Kenya’s High Court on Friday postponed a much-awaited decision on a colonial-era law that has long deprived one group of Kenyans of uhuru, or freedom, promising to revisit the issue in May. Criminalization of gay sex remains on the books.
Disappointment reigned among Kenya’s LGBT communities and the human rights advocates who have supported their crusade for equality. The petition challenging the constitutionality of Kenya’s anti-homosexuality laws was filed in 2016, but activists have been planning for this moment for a decade. They built up to it by documenting human rights violations against LGBT Kenyans; galvanizing public debate; conducting targeted outreach to groups including the police, the media, and religious leaders; and filing other constitutional challenges on LGBT-related issues to develop precedent.
Their work may yet pay off. But the moment of relief has yet to come. Kenya’s High Court was asked to find sections 162 and 165 of the penal code, which punish “carnal knowledge of any person against the order of nature” and “indecent practices between males” with 14 years and five years in prison, respectively, to violate constitutional rights to equality, nondiscrimination, human dignity, security, privacy, and health.
The judges said they had been unable to finish working through the many pages of submissions from both sides, with one judge, Chacha Mwita, telling the packed-to-the-brim courtroom, “The files are above my height. … We are still working.”
The delay may indeed be a consequence of Kenya’s backlogged court system and not a personal attack on LGBT people, but whatever the reason, withholding judgment means that long-standing human rights abuses that affect real lives on a daily basis will persist. In practice, the unnatural offenses laws have rarely been enforced in recent history. But they institutionalize discrimination and have most likely contributed to violence. When my colleagues at Human Rights Watch and I interviewed LGBT people in Kenya’s coastal region who had been victims of hate crimes, several said police responses were inadequate or stigmatizing.
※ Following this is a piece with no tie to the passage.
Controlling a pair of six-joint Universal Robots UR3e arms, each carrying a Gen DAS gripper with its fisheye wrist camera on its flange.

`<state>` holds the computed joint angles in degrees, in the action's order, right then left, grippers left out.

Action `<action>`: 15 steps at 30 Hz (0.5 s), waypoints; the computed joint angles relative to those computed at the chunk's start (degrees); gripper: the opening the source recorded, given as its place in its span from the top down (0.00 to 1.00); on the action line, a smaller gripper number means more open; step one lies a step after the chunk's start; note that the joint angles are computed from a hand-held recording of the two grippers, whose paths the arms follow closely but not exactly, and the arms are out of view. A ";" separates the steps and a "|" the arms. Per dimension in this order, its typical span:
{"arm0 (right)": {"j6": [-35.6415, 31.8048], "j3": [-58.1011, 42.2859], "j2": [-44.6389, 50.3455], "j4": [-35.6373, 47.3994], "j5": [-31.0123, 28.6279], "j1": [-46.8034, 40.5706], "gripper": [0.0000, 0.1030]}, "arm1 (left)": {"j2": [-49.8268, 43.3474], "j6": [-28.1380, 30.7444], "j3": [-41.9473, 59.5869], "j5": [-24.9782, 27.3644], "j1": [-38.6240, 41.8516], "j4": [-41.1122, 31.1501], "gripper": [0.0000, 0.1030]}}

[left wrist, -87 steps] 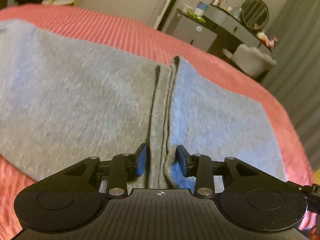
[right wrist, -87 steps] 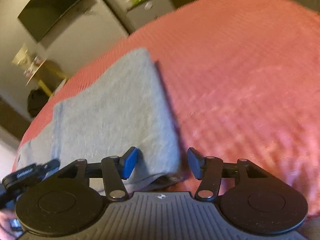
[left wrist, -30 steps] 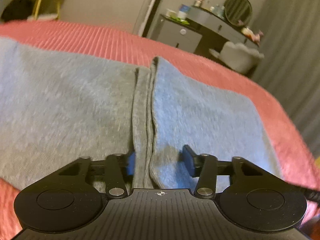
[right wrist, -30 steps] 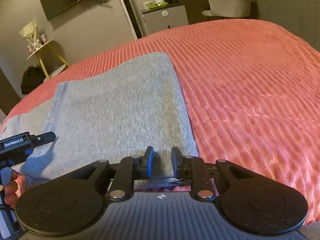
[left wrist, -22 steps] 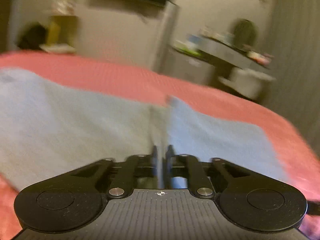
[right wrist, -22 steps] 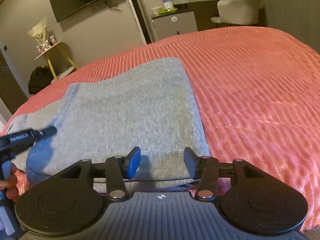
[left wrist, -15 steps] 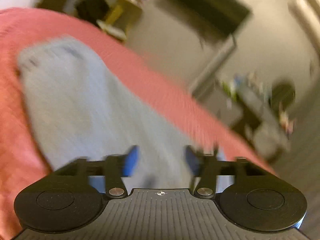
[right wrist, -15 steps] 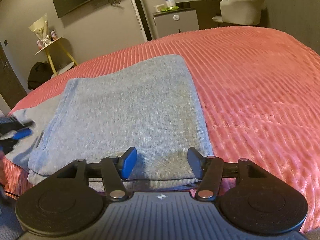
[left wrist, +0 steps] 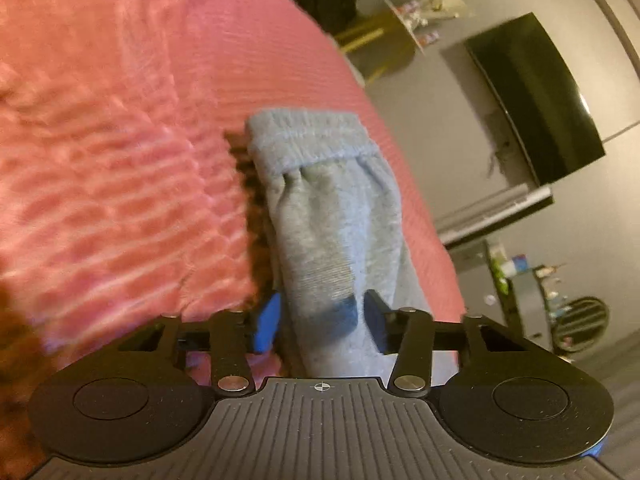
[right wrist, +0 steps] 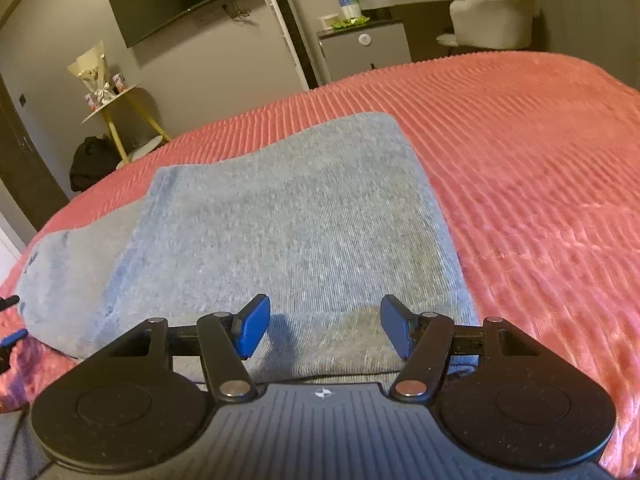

Others refrained from reporting crimes to the police altogether, fearing that they would be viewed as criminals, not victims.
Other rights groups have documented cases of discrimination in housing, education, and employment linked to the laws. When Kenya’s film censors last year banned the award-winning film Rafiki, a touching lesbian love story, they asserted the law was on their side. In one of the few known cases of prosecution under section 162, police resorted to the horrifying, antiquated practice of forced anal examinations to try to find evidence of same-sex conduct by two men who’d been picked up on the basis of a rumor.
Last year, in a case filed by the National Gay and Lesbian Human Rights Commission, a Kenyan appellate court ruled that the use of forced anal exams violated prohibitions against torture. Like the 2015 High Court ruling compelling the government to register the commission as a nongovernmental organization after its refusal to do so, the anal exams ruling nourished hopes among LGBT activists.
The obstacles to change are significant. In 2018, President Uhuru Kenyatta publicly stated that Kenya had not yet “reached a stage” at which its people were ready to discuss decriminalization of homosexual acts.
Nevertheless, global developments have been encouraging. It had been 20 years since a court ruling on the African continent had found laws against same-sex conduct unconstitutional—the last and only other case being that of South Africa in 1998. But courts in other former British colonies, including Belize, Trinidad and Tobago, and India, have struck down sodomy laws in recent years. Legal challenges to such laws are also pending in Botswana, Malawi, Jamaica, and Singapore. Further, since 2012, Lesotho, São Tomé and Príncipe, Mozambique, Seychelles, and Angola have all quietly repealed such laws, along with other states including Nauru, Palau, and Northern Cyprus.
For the Kenyan petitioners—the Gay and Lesbian Coalition of Kenya, the National Gay and Lesbian Human Rights Commission, and the Nyanza, Rift Valley, and Western Kenya Network, along with several individuals—India’s ruling decriminalizing same-sex conduct last September stood out as a particularly significant precedent. Kenya’s penal code was essentially a copy-and-paste job by British colonizers who’d first imposed unnatural offenses laws on their erstwhile Indian subjects and then imported the Indian penal code to other parts of the British Empire.
The Kenyan activists seized on the India ruling, introducing it into evidence in their own constitutional challenge. “[H]omosexuality is a completely natural condition, part of a range of human sexuality,” the Indian Supreme Court found. Moreover, it said, “Our ability to survive as a free society will depend upon whether constitutional values can prevail over the impulses of the time,” such as “dogmatic social norms” and “bigoted perceptions.” Kenya’s courts have previously made use of international precedent on LGBT rights: In the 2015 ruling on the gay and lesbian commission’s registration, the court, in finding that sexual orientation cannot justify discrimination, cited the 1998 South African ruling that decriminalized same-sex conduct.